Rules for falling asleep quickly
The American scientist R. Budzin recommends adhering to the rules he developed for falling asleep quickly. Here they are:
the bed should be associated with fast falling asleep, for this it is necessary to develop a conditioned reflex,
you need to use the bed only for sleeping (do not lie in it at other times),
if you can’t sleep, don’t stay in bed and get up after 10 minutes,
you need to develop the habit of getting up in the morning always at the same time, using an alarm clock for this,
you can’t sleep during the day.
For quick falling asleep and deep rest, doctors recommend not to eat too much at night. You can eat no later than two hours before going to bed. In the evening, kefir, yogurt, light cookies (crackers), apples, etc. are best absorbed. To fall asleep quickly, there should not be either a strong feeling of hunger or overeating.
Getting ready for a night out
To help yourself fall asleep, there are different techniques. If you have trouble falling asleep, try these and you will find a method that works for you:
A glass of warm milk at night helps to fall asleep (it is possible with honey). The temperature of the milk should not be hot, but warm enough.
A warm shower with a gentle jet has a relaxing effect.
A hot foot bath works the same way. It “diverts” the blood from the head, and also relieves leg fatigue.
Before going to bed, you can take a small amount of motherwort tincture (1/2 teaspoon of the tincture with a little water). Motherwort calms the nervous system and normalizes the heart rhythm.
Quiet, meditative music produces a calming effect (make yourself an audio selection).

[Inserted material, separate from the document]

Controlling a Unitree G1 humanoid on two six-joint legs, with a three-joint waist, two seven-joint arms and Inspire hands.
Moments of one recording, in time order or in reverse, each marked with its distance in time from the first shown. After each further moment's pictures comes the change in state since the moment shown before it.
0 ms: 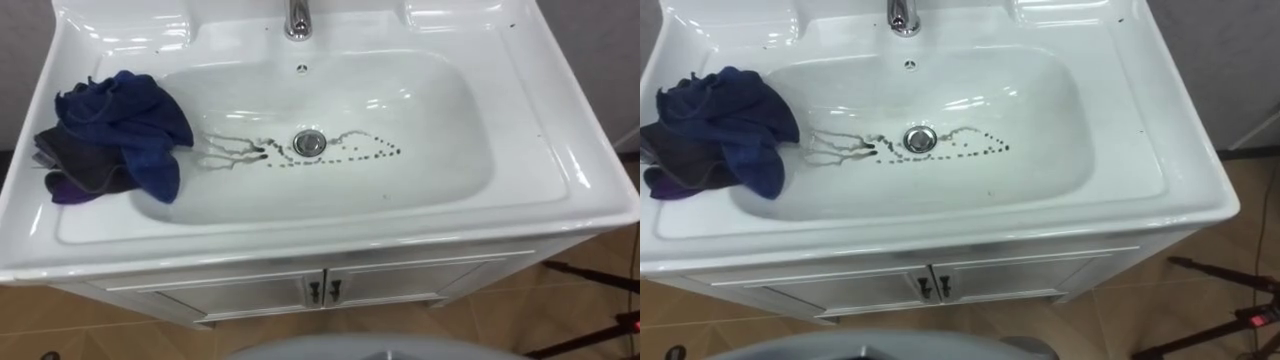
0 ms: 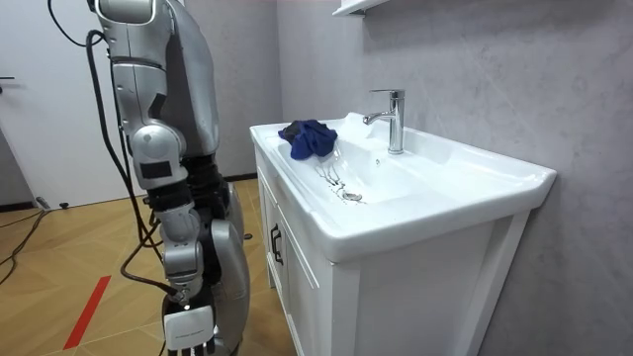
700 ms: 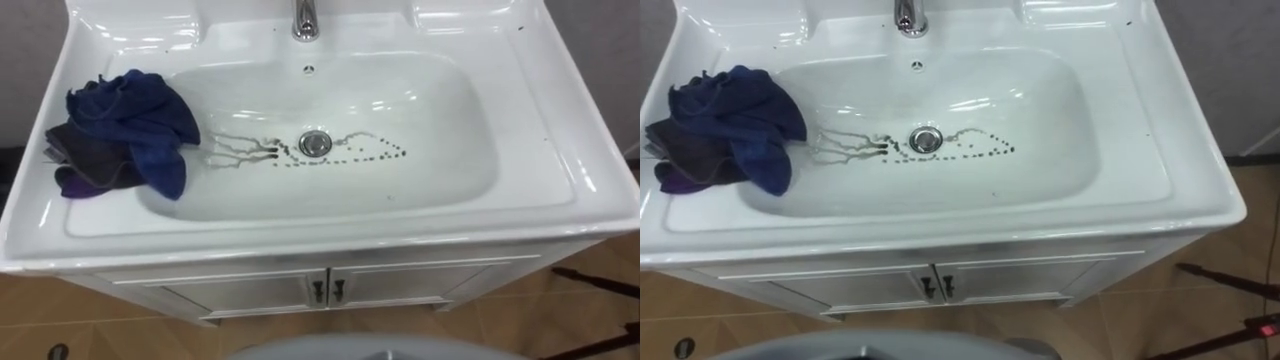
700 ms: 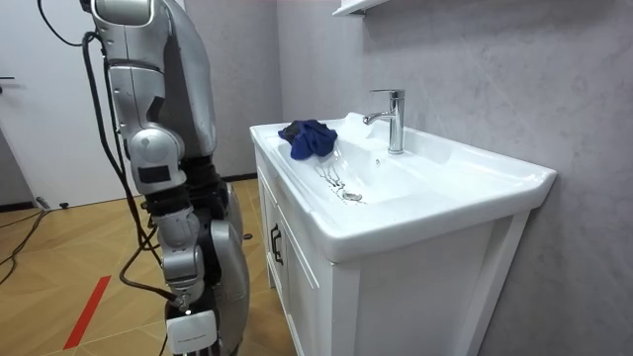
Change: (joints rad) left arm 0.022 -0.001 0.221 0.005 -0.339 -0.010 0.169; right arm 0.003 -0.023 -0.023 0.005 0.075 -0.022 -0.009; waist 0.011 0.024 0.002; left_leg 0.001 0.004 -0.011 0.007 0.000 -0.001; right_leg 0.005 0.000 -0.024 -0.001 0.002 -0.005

Lying in bed, count to ten, then again to ten, and so on until you fall asleep. If you get confused, return to the account again. Monotonous counting leads to falling asleep.
Another trick is to focus your attention on your feet. Repeat: my feet are heavy and hot, my feet are heavy and hot, my feet are heavy and hot, etc. This causes blood to drain from the brain, which causes sleep.
Sleep and beauty
The famous Italian film actress Sophia Loren says: “The main thing for my beauty is a good sleep. For me, it is very important, it is not a pity for time. I need to sleep 9–10 hours.”

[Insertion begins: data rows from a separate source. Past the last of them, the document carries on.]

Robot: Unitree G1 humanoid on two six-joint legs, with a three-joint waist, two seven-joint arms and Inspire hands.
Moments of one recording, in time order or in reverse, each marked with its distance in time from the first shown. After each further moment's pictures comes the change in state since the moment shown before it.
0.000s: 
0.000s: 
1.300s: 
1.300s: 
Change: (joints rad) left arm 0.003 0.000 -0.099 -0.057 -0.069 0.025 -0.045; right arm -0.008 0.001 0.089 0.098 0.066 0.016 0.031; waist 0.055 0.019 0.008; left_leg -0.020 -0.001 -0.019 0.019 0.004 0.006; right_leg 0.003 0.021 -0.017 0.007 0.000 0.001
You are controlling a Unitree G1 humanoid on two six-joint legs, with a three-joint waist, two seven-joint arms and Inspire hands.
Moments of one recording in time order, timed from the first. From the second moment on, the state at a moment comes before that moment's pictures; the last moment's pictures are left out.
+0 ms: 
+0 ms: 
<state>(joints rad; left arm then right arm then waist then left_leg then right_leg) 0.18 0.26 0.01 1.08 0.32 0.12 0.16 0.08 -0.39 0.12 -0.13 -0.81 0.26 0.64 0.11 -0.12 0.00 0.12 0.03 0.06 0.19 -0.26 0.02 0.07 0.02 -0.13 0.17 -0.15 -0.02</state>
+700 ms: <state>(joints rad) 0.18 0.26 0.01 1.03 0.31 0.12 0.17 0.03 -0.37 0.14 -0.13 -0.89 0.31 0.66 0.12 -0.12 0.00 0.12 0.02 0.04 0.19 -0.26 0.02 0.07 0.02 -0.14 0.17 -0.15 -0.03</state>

Indeed, female beauty needs a good rest. However, according to doctors, sleeping more than 10 hours is not necessary and even harmful. For the body, a regular 8‑hour sleep is enough. But reducing this rate below 6 hours is unfavorable for health, since the body will not be deeply and fully restored. This will affect the appearance.

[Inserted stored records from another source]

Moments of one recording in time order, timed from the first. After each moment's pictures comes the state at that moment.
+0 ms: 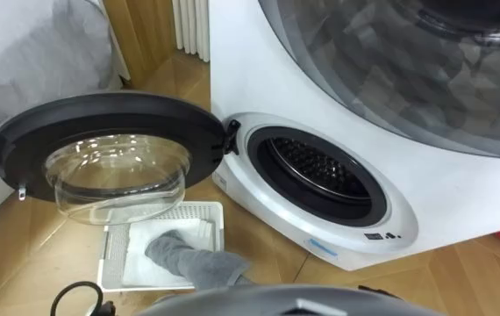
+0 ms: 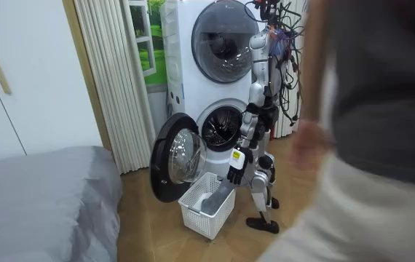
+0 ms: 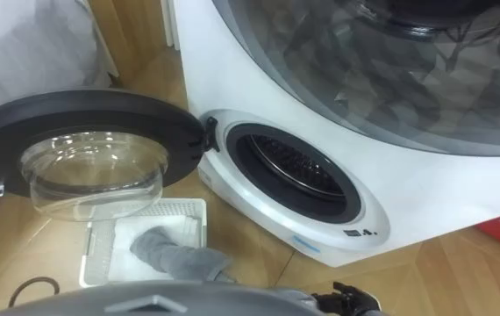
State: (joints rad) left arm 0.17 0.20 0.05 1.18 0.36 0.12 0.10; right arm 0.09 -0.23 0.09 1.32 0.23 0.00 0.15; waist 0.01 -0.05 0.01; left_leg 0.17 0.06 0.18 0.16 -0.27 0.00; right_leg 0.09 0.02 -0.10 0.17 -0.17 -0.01
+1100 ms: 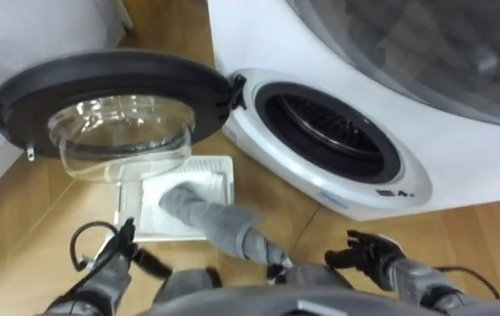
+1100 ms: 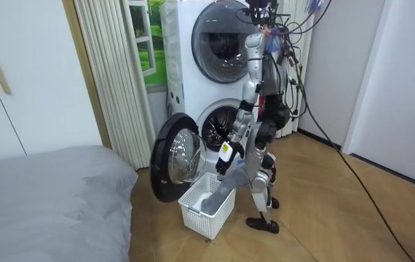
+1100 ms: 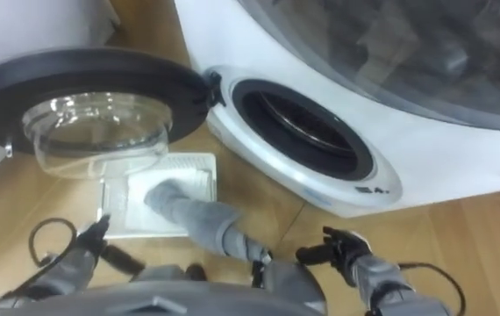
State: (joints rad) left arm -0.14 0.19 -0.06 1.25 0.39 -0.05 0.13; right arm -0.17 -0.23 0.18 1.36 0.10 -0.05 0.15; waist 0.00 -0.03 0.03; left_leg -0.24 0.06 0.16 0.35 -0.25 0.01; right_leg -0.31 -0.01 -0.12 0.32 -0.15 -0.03
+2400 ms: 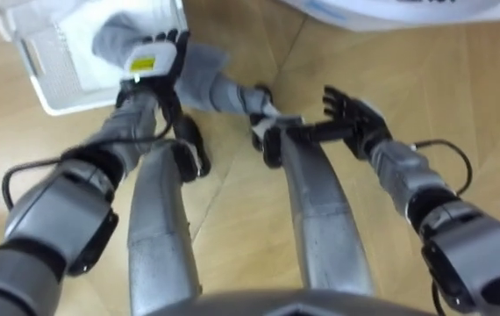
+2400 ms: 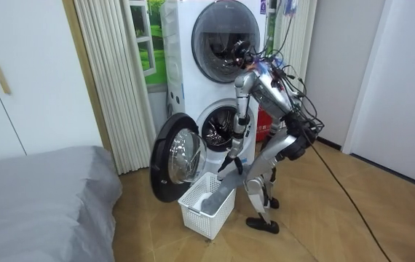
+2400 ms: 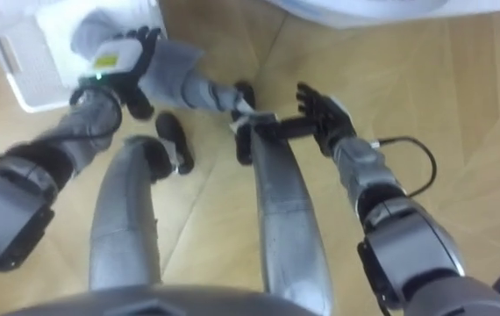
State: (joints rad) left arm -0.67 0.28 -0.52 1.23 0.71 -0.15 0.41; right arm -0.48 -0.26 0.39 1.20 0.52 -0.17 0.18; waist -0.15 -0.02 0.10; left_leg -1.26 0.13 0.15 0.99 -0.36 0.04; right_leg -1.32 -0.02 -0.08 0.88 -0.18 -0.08
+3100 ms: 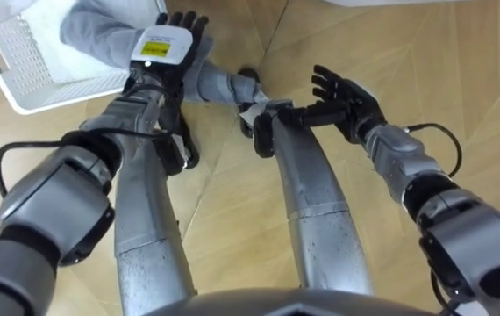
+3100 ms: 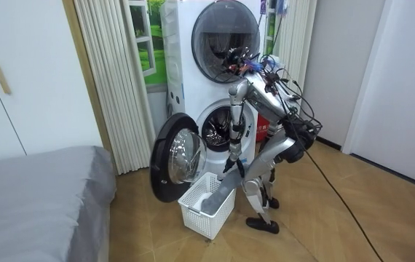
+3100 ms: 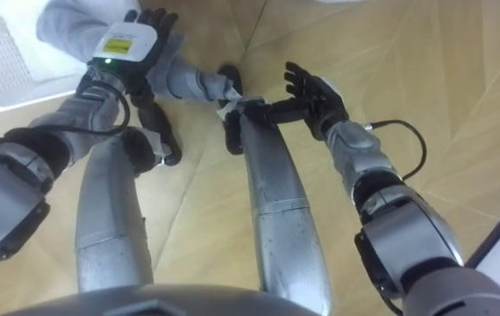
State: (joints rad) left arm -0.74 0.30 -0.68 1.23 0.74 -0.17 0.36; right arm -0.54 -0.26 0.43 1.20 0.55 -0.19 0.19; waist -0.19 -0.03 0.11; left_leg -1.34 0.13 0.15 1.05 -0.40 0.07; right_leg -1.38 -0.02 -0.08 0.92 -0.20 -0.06
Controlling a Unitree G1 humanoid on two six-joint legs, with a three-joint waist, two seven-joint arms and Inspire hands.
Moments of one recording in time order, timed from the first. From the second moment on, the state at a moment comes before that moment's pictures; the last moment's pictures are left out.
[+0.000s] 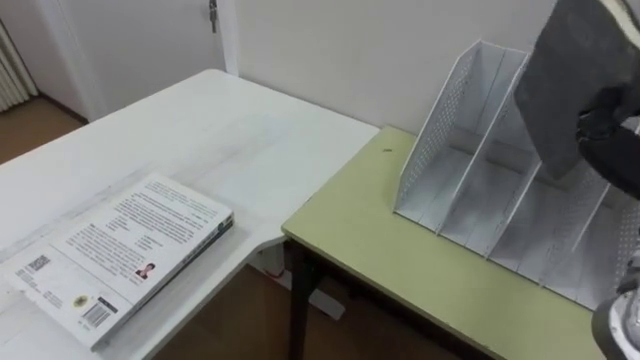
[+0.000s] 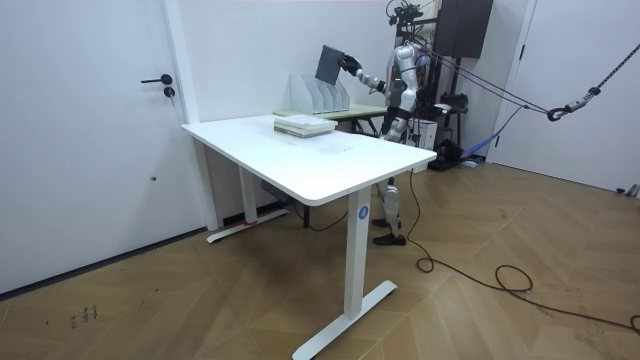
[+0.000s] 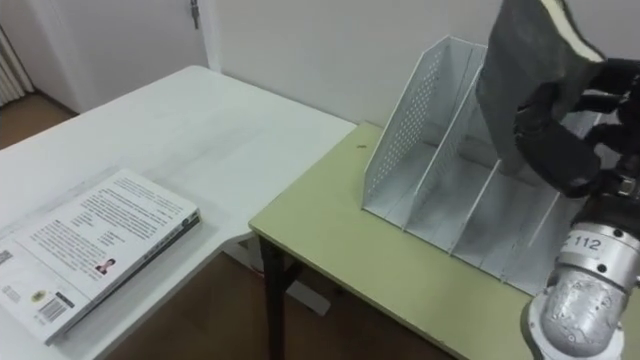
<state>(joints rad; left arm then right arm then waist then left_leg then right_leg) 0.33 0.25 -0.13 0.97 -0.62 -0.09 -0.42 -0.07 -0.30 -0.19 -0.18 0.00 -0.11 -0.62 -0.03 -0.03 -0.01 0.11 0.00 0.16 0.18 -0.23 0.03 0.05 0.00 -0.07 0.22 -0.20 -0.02</state>
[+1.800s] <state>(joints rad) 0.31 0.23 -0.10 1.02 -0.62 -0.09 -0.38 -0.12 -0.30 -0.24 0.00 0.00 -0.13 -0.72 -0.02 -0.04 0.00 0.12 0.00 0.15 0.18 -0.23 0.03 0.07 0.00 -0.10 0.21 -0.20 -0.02</state>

During a good night’s rest, blood circulation improves, skin cells are restored. But if this does not happen, skin tone decreases, wrinkles appear, complexion worsens, beauty suffers. One of the adverse effects of insufficient sleep is the dilation of blood vessels under the eyes, which manifests itself in the form of dark circles.
Before going to bed, it is necessary to cleanse the skin of the face and apply a nourishing or moisturizing cream on it — this helps to relax the skin cells.
Lack of sleep negatively affects not only the condition of the skin, but also the shine of the eyes, the beauty of the hair, etc. If a person does not get enough sleep, his gastrointestinal tract does not work well, swelling of the abdomen, gases, and constipation appear. The consequence of this is a bad complexion, bad breath and other phenomena that cause discomfort.